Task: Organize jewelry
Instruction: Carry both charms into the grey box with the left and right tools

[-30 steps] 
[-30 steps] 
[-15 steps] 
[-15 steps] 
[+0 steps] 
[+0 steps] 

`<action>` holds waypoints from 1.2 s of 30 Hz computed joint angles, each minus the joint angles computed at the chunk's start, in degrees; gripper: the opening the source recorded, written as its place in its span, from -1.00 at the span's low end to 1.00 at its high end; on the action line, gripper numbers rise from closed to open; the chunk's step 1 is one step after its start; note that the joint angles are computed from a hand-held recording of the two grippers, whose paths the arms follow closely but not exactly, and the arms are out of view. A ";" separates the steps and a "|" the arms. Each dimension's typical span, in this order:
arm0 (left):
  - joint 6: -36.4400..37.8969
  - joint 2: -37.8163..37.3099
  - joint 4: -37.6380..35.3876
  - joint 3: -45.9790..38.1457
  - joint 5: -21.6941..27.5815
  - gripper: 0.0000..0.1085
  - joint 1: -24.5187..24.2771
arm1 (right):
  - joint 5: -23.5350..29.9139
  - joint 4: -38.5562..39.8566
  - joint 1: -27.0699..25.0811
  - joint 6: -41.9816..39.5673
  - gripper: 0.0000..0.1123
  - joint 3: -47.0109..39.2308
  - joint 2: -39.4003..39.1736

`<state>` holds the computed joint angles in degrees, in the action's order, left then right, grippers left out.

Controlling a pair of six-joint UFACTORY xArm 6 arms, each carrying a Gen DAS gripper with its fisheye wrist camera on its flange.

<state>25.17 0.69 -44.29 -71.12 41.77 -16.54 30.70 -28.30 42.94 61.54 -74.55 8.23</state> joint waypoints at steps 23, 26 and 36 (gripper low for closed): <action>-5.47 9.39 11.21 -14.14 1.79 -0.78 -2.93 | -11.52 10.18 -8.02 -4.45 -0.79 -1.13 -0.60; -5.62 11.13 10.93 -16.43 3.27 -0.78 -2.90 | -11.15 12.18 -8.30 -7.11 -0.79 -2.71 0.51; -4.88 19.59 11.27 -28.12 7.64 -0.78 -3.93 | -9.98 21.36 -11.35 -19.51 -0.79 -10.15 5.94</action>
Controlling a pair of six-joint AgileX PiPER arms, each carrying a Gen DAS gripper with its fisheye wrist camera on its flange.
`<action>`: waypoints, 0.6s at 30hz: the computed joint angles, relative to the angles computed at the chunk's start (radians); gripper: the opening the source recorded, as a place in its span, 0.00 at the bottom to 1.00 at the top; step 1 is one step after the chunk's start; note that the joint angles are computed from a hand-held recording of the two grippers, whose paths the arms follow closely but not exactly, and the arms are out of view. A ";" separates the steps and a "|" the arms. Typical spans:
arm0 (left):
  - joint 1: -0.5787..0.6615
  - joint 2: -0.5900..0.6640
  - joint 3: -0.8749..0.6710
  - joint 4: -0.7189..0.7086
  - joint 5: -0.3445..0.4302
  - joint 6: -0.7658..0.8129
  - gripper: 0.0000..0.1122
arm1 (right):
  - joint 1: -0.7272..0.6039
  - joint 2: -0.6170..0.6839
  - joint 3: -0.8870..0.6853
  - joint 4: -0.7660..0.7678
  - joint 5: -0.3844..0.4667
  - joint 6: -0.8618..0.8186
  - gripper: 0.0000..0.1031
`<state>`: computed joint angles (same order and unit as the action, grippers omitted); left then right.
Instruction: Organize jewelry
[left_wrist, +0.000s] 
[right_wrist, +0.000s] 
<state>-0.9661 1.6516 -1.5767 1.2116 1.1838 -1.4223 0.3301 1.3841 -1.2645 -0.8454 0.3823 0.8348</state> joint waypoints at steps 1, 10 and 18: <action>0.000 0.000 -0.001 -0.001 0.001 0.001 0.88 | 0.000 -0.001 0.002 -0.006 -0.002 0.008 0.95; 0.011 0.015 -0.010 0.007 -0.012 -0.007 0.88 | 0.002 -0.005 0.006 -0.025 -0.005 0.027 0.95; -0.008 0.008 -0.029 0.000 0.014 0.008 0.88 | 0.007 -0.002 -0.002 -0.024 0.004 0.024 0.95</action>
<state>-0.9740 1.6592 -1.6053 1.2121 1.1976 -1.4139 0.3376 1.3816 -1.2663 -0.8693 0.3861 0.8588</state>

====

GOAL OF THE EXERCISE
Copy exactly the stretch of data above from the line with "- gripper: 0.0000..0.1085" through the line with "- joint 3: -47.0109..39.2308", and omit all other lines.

OUTPUT FOR THIS TASK
  - gripper: 0.0000..0.1085
  - joint 1: -24.5187..24.2771
arm1 (right):
  - joint 5: -23.5350..29.9139
  - joint 4: -38.5562..39.8566
  - joint 1: -27.0699..25.0811
  - joint 6: -41.9816..39.5673
  - gripper: 0.0000..0.1123
  - joint 3: -47.0109..39.2308

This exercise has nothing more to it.